Issues

How to write an issue

GitHub issues are often the first step in the PR process, since many of our PRs are reactions to bug reports and feature requests we receive. Because of this, it is worth spending a little time discussing what makes a high-quality issue.

While it might seem like opening an issue with just the error message you received is “good enough” for the package maintainer to figure it out, this typically isn’t the case in practice. Maintainers generally need enough context to reproduce the exact issue themselves before working on a solution. Crafting a great issue is a critical part of helping me (the maintainer) help you (the issue opener).

Great issues are composed of two parts:

  • Context around what you are trying to accomplish.

  • A minimal reproducible example of the problem.

Context

Issues come in all shapes and sizes, and package maintainers have to work through many of them in a single day, so providing context around exactly what was expected to happen vs what actually happened is extremely helpful. Useful context takes the form of a complete paragraph including:

  • The overarching type of problem you are experiencing - such as a bug, performance regression, or a missing feature.

  • The specific functions involved.

  • Any relevant package versions.

  • Links to any relevant issues or pull requests.

This dplyr issue is a great example of providing useful context:

Using case_when in a mutate call with a grouping variable is much, much slower in v1.1.0 compared to v1.0.10. The code works but it’s causing a tremendous slowdown in many of the packages I maintain.

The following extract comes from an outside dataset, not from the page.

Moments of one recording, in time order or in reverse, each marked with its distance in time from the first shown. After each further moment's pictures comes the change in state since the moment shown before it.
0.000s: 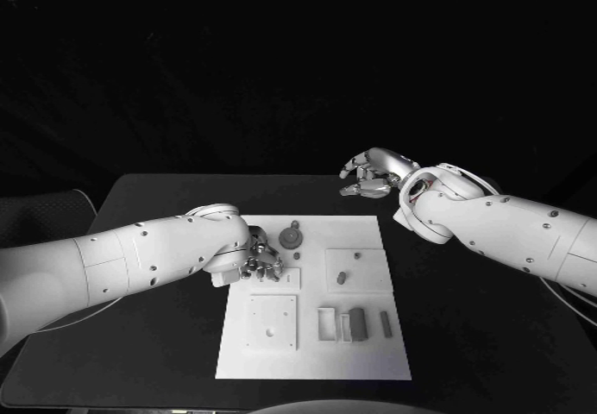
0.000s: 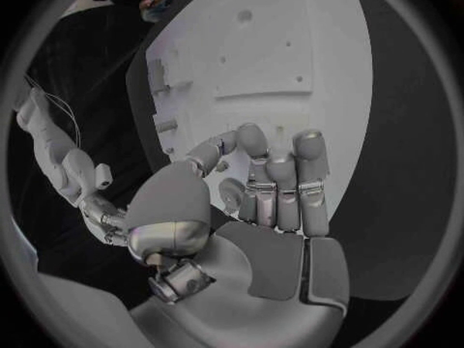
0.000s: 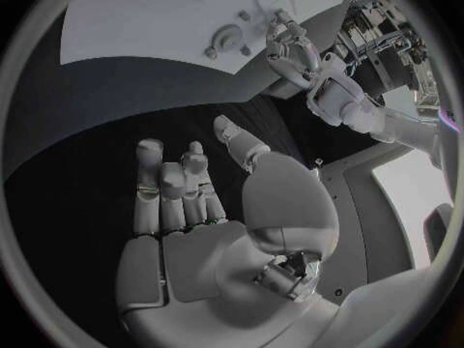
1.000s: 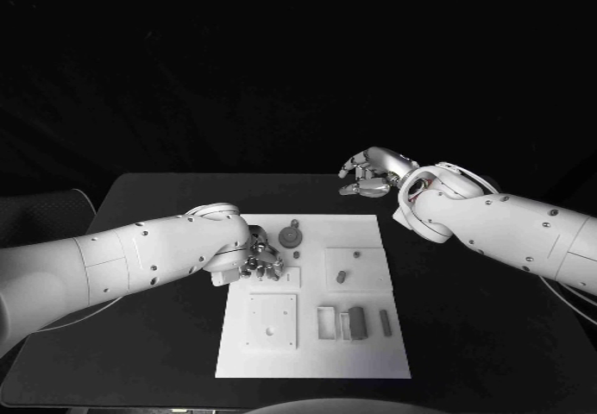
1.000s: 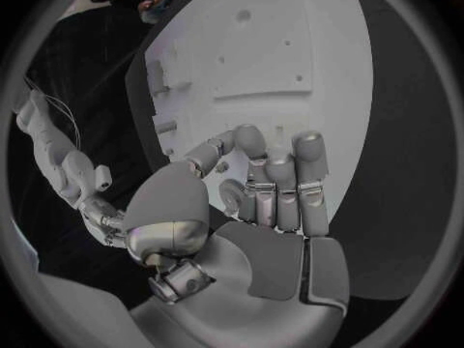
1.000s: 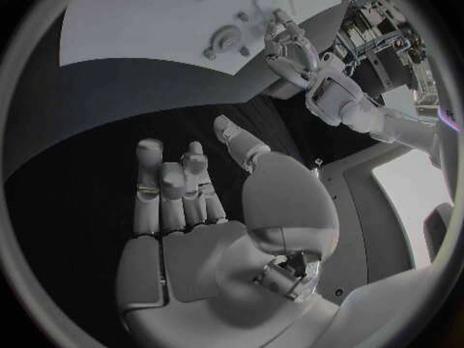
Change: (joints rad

The issue author goes on to provide a full before and after benchmark reprex (which is excellent!), but the context was actually so comprehensive that we could have reproduced this ourselves without it.

Reprex

A reproducible example, or reprex, is the most important part of a high-quality issue. To create a reprex, you’ll use the reprex package. To learn how to use the package, read this article. If you have the time, you should also watch Jenny Bryan’s webinar (linked from that article) that discusses how to use the package.

Without a reprex, it is typically extremely difficult for maintainers to reproduce an issue, which significantly decreases the chance of it getting resolved in a favorable way.

As you get into the habit of creating reprexes for your issues, you’ll find that the process of creating the reprex often leads you to solve the problem on your own. Because reprex forces you to run your example in a new R session, effectively giving you a “fresh start,” you’ll commonly discover that you had something “weird” in your main R session that was causing the problem to begin with.

Once you’ve gotten comfortable with creating reprexes, you should next work on making them minimal. Creating a minimal reprex is a bit of an artform, and involves stripping down an existing reprex to the minimum amount of packages and code needed to reproduce the issue. Sometimes this requires going a level deeper into the code to figure out where the underlying problem is coming from. For example, with the dplyr issue mentioned in the context section, Hadley further refined the original reprex by removing the mutate(), group_by(), and data frame from the example to show that the problem was directly related to an unexpected amount of overhead in case_when(). Creating minimal reprexes allows us to quickly focus in on the exact problem, resulting in faster PRs, like this one, to resolve them.

If your reprex involves some kind of performance regression, we recommend that you use the bench package to include a before and after reprex. This involves installing a version of the package before the regression (with devtools::install_version()), running a reprex that involves a call to bench::mark() which demonstrates the issue, and then rerunning that same reprex with the faulty version of the package installed. Hadley’s minimal reprex mentioned above is a great example of this.

New issues vs closed issues

If you find that you are having a problem that looks similar to an existing closed issue, we in the tidyteam greatly prefer that you open a new issue rather than commenting on an existing closed one. Some repositories have even set up a GitHub Actions workflow that locks old issues, preventing this. It is typically much easier for us to keep track of open issues, so the chance of your issue being resolved is much higher if you open a new one with full context, a reprex, and a link to the issue that you believe is related.

Issue first, PR second

If you are an external contributor to a package and feel that you have found a bug, it is highly recommended that you open an issue first before attempting a PR. This gives the maintainer a chance to confirm that what you are seeing is actually an issue, and that they are willing to accept a PR for it. Importantly, it avoids the tough situation of a PR author spending a bunch of time on a PR only for it to be closed by the reviewer because they didn’t believe it was a bug or didn’t agree with the approach taken by the author.

For existing issues, it is typically still worth adding a comment on the issue asking if the maintainer would accept a PR for it. They might have plans to revamp that section of the codebase entirely, which may invalidate your PR altogether. Even if they say yes, remember that you might not get an immediate review if the maintainer isn’t actively working on the package, as mentioned in the patterns of collaboration section, but we still value all contributions!